Similarly, we can run multiple instances of our end-to-end ETL. This is especially useful when trying to re-process data for an unusual time-frame. For example, if the transformation code and defined resources were tested for a daily volume of data, it is hard to know how the same set up would behave for an entire month worth of volume. Instead, one instance of the ETL can be started per day of a month being reprocessed — potentially executed in parallel (this is made easy in Airflow).

The physical partitioning of the extracts should be based on the date when the extract process is scheduled to run. The simplest example is of a daily extract that is processed in a daily batch:

s3://myorg-data-lake/sftp_clients/parquet/ds=2020-01-01
s3://myorg-data-lake/sftp_clients/parquet/ds=2020-01-02
s3://myorg-data-lake/sftp_clients/parquet/ds=2020-01-03

ds stands for date stamp, here: the execution date

Note the key=value format which denotes a physical partition in the Hadoop ecosystem — physical partitions are turned into a column of the dataset and allow all files outside of selected partitions to be skipped (partition pruning) when used in a WHERE clause.

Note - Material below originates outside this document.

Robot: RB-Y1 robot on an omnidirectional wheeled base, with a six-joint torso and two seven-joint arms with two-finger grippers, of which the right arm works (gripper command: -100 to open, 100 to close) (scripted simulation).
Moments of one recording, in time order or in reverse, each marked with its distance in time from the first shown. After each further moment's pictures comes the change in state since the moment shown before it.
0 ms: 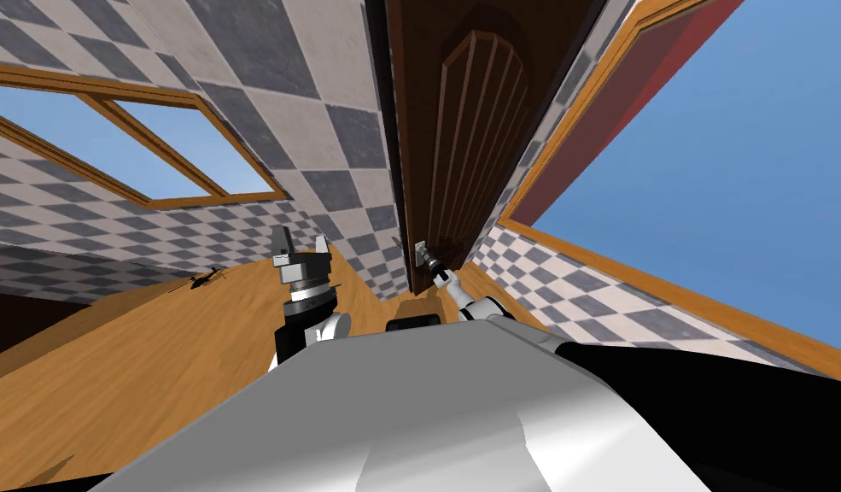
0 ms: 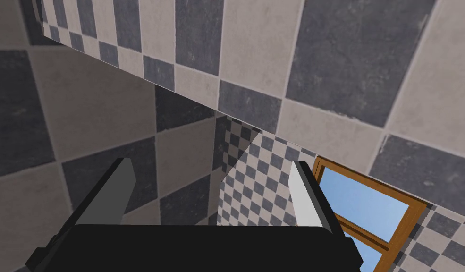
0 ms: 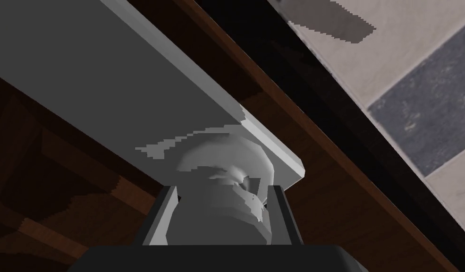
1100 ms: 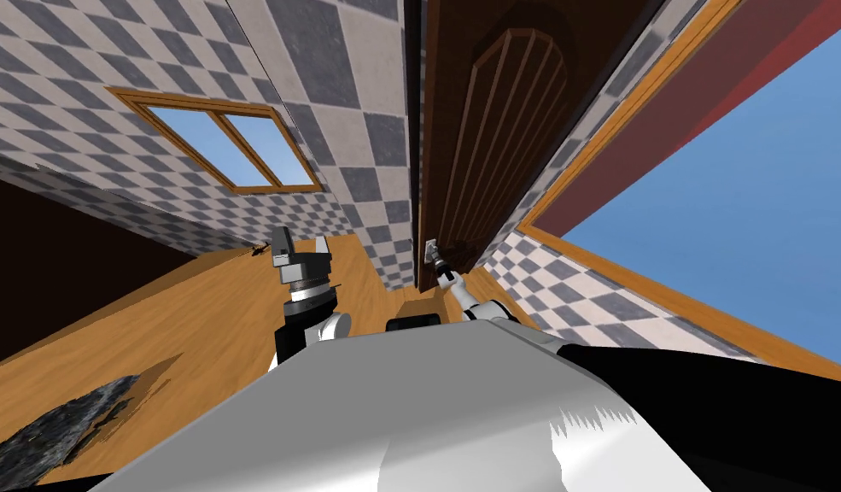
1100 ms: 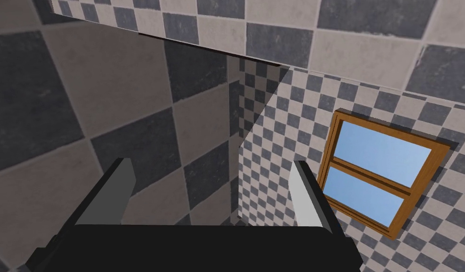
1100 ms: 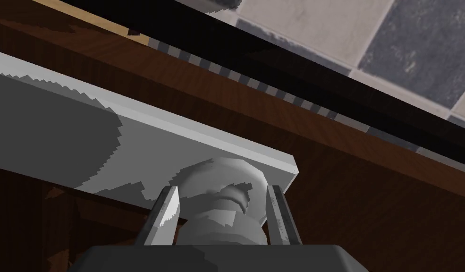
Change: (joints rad) arm 0.041 -0.029 -0.060 -0.035 -0.146 0.030 -0.255
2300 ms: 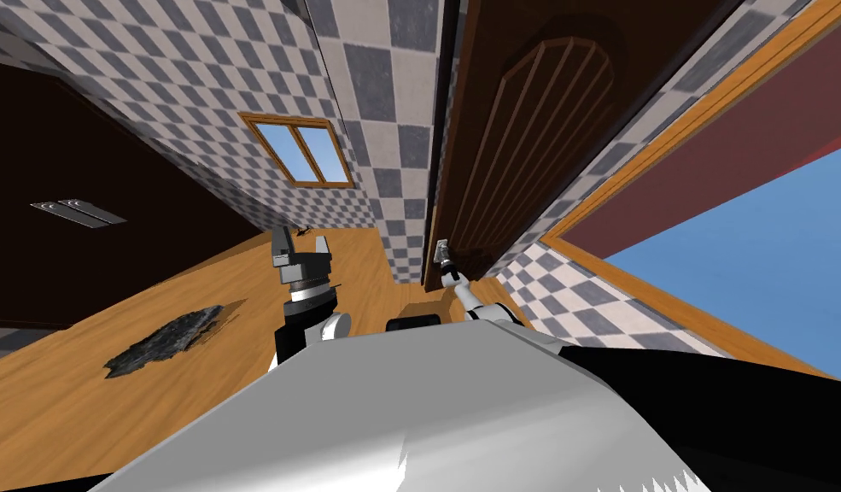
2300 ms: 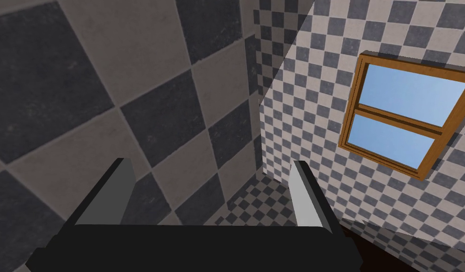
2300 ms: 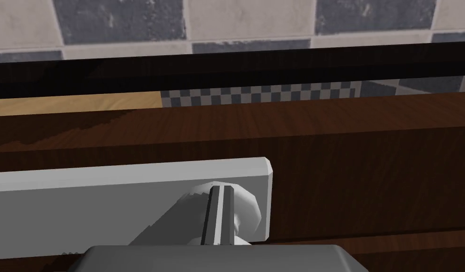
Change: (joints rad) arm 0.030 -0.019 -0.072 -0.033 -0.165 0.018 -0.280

The extraction process should be written in a way that overwrites a partition based on the execution date it is given. The transformation processes can then, use the dsas a filter to get to the data they need to process.

Other time-frames follow the same principles, but under hourly we might want to consider Streaming — batch systems tend to have overheads that make them unusable for very short batches.

Another interesting and common use-case is one where we extract the data at a higher frequency than we transform it. This need arises when extracting a large time-frame from the source overloads it, the data is in risk of being unavailable later or extracting all the data at once right before transformation would delay downstream processes. As an example, we might want to create hourly extracts, but process the data every 12 hours. To design such a pipeline where tasks need to be scheduled at different cadences — we can use logical branching to selectively run the transformation processes when we want to.

This higher frequency of extraction can produce undesirably small files, in this case, before transformation, we merge the batch to be processed. When the files are so small that writing metadata (schema, statistics) into each one represents a substantial overhead the conversion to a schema embedded file should happen after the files are merged. In that case, consider the following structure:

s3://myorg-data-lake/sftp_clients/raw/ds=2020-01-01<space>00:00:00
s3://myorg-data-lake/sftp_clients/raw/ds=2020-01-01<space>01:00:00
s3://myorg-data-lake/sftp_clients/raw/ds=2020-01-01<space>02:00:00
...
s3://myorg-data-lake/sftp_clients/raw/ds=2020-01-01<space>12:00:00
--
s3://myorg-data-lake/sftp_clients/parquet/ds=2020-01-01<space>12:00:00

Where the merge + conversion + compression process would turn 12 partitions into 1, and the sftp_clients table would point to the parquet version and not the raw copy.